Most of the luxuries, and many of the so-called comforts of life, are not only not indispensable, but positive hindrances to the elevation of mankind... None can be an impartial or wise observer of human life but from the vantage ground of what we should call voluntary poverty.
...the cost of a thing is the amount of what I will call life which is required to be exchanged for it, immediately or in the long run...[23]

But Thoreau has descendants in modern life. Today, the "voluntary simplicity" movement has many eager advocates.[24]

We can interpret the message from Thoreau and his modern counterparts using the findings of happiness research. We get the same fundamental message from advocate of simplicity: we must replace our relative standards of comparison with absolute standards.

They all tell us to compare our circumstances, not to an ever-sliding relative standard, but to an absolute standard of human comfort. For example, learn not to ask "Is our house as good as the neighbors'?" and ask instead, "Is our house as safe, comfortable, and welcoming as we need it to be ?" And of course, the same for the car, the salary, the clothes.

When we begin to judge our possessions by absolute standards, we learn, in Katy Butler's words,

...to sever the link
between consumption and happiness,
between consumption and self-worth.[25]

And that puts sand in the gears of the hedonic treadmill.

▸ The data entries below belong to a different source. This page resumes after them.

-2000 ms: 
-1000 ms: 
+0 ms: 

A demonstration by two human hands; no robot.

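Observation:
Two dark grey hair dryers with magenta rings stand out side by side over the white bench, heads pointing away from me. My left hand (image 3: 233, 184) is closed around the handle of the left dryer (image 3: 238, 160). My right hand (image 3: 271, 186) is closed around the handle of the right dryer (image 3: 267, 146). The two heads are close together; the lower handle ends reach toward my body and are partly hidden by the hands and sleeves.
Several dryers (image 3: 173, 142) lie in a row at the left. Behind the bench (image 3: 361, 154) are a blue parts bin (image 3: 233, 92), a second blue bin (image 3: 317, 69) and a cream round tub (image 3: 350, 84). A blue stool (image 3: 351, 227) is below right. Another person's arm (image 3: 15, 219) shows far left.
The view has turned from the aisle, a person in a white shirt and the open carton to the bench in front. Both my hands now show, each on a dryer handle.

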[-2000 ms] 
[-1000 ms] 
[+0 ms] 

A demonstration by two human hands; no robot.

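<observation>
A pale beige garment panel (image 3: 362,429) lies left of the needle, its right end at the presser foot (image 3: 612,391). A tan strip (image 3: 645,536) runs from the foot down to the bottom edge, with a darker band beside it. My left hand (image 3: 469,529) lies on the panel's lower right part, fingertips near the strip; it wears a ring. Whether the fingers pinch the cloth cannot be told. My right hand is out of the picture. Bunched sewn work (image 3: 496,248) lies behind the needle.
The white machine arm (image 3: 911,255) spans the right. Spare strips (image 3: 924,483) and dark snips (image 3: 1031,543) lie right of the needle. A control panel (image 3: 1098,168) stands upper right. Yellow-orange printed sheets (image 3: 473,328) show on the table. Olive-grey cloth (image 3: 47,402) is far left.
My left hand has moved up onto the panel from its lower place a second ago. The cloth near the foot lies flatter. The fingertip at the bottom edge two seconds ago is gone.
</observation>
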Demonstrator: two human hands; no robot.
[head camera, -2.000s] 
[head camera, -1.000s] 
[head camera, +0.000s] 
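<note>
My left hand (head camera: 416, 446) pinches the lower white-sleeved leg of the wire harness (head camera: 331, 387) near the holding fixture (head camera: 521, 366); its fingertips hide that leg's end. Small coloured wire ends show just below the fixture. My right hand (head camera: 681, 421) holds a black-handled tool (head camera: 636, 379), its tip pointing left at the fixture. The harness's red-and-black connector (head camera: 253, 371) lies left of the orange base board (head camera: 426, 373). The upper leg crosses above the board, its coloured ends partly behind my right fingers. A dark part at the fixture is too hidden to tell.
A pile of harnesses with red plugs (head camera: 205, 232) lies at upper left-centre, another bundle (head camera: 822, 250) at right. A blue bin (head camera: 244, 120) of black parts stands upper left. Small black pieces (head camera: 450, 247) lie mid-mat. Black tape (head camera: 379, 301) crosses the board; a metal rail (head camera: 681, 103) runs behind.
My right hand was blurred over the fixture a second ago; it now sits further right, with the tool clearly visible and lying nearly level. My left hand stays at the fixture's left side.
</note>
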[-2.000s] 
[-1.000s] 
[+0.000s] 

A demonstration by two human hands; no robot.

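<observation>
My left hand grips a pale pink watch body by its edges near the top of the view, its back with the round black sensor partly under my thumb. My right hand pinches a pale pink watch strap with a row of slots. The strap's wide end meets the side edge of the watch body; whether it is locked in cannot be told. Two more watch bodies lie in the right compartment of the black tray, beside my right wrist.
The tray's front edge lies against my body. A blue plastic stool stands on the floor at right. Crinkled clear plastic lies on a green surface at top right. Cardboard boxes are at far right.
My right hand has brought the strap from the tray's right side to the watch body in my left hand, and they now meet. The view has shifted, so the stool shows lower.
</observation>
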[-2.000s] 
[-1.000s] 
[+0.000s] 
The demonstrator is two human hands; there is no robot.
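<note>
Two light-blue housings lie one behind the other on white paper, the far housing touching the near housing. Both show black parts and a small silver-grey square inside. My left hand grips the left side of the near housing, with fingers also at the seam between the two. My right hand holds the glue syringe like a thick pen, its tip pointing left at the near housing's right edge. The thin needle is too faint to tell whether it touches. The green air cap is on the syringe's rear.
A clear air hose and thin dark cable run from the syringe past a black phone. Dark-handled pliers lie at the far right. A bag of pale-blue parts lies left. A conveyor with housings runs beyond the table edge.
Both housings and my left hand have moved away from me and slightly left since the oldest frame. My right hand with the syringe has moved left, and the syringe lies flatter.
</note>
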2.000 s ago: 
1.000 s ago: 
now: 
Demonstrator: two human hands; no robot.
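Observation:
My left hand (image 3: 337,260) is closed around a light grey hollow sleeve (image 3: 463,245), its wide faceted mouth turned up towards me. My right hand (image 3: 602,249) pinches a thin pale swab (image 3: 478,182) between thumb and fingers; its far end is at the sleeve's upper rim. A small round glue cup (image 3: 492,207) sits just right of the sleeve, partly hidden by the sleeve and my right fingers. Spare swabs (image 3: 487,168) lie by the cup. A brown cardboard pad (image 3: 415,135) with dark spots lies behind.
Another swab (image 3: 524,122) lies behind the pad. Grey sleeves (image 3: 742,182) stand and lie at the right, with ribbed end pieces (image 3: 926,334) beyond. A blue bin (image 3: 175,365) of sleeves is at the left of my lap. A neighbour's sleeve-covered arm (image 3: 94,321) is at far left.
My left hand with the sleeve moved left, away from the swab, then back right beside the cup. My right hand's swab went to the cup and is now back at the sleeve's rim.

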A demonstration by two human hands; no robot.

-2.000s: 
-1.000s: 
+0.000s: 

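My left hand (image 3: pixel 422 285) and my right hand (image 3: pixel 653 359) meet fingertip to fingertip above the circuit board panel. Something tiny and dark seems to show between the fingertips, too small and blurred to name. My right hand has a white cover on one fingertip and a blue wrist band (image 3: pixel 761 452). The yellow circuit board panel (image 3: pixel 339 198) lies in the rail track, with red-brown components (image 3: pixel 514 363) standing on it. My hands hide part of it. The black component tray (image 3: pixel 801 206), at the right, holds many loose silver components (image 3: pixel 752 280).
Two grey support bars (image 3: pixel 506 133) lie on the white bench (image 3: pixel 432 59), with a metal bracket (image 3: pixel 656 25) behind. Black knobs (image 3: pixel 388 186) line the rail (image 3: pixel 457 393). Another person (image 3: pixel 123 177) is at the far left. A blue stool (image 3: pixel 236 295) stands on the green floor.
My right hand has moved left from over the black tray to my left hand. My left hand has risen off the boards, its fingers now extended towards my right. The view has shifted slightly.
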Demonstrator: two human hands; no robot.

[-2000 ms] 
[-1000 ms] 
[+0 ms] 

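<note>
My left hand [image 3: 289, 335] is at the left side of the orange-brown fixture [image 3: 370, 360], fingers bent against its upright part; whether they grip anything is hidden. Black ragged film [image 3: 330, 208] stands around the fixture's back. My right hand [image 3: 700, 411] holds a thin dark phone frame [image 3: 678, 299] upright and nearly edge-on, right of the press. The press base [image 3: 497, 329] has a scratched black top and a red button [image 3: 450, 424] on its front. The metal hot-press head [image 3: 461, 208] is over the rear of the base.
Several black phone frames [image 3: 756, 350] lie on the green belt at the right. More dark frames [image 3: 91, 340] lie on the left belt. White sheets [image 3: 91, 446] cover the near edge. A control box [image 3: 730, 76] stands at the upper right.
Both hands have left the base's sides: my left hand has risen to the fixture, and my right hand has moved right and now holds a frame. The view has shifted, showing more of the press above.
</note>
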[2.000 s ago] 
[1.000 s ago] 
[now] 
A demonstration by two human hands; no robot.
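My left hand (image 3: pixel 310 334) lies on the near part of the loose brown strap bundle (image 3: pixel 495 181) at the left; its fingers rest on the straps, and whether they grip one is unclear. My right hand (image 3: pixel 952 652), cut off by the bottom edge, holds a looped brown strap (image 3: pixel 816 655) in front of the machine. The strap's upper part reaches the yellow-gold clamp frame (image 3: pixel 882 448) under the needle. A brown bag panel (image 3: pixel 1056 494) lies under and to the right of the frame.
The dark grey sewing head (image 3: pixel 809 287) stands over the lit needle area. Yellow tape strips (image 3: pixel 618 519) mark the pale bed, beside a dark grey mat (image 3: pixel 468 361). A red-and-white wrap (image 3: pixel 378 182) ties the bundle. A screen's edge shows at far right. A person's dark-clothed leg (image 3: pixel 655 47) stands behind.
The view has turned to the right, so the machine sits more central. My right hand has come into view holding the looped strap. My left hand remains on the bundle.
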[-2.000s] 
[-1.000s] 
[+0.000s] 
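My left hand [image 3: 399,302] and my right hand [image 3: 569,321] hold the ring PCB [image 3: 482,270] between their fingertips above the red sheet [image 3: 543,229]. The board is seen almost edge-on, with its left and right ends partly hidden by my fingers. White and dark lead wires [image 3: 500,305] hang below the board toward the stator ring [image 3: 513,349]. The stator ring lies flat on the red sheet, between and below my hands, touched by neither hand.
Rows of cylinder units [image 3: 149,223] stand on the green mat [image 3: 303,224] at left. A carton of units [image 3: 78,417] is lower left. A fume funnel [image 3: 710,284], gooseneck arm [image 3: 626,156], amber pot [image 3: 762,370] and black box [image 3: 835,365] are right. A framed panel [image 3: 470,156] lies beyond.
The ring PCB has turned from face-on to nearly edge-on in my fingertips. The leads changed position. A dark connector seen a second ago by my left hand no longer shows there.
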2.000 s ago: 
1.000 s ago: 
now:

There is freedom in this shift from relative to absolute standards! It brings freedom from having to purchase something only because other people have one and we don't want to be different or left out. It brings release from the pressure of striving for a standard of comfort invented by a script writer. It brings escape from the need to stay with a job because it has status. It brings relaxation from the pressure to own the things that properly express our personalities, in favor of owning the things that merely work.

There is more ways to seek happiness but this is the first, most radical, and most difficult.

Summary

Happiness, defined as a pervasive sense of well-being, has been closely studied. It has been found to reflect a balance between the minute-to-minute flow of good and bad feelings, but these are strongly modulated by personality traits that are consistent over a person's life, the most important trait being optimism. There are lots of simple, practical strategies we can use to shift the balance of our emotions toward the side of well-being. The most revolutionary of these is to convert the unexamined, relative standards by which we judge our quality of life into deliberate, absolute standards; in short, to step off the treadmill of consumption.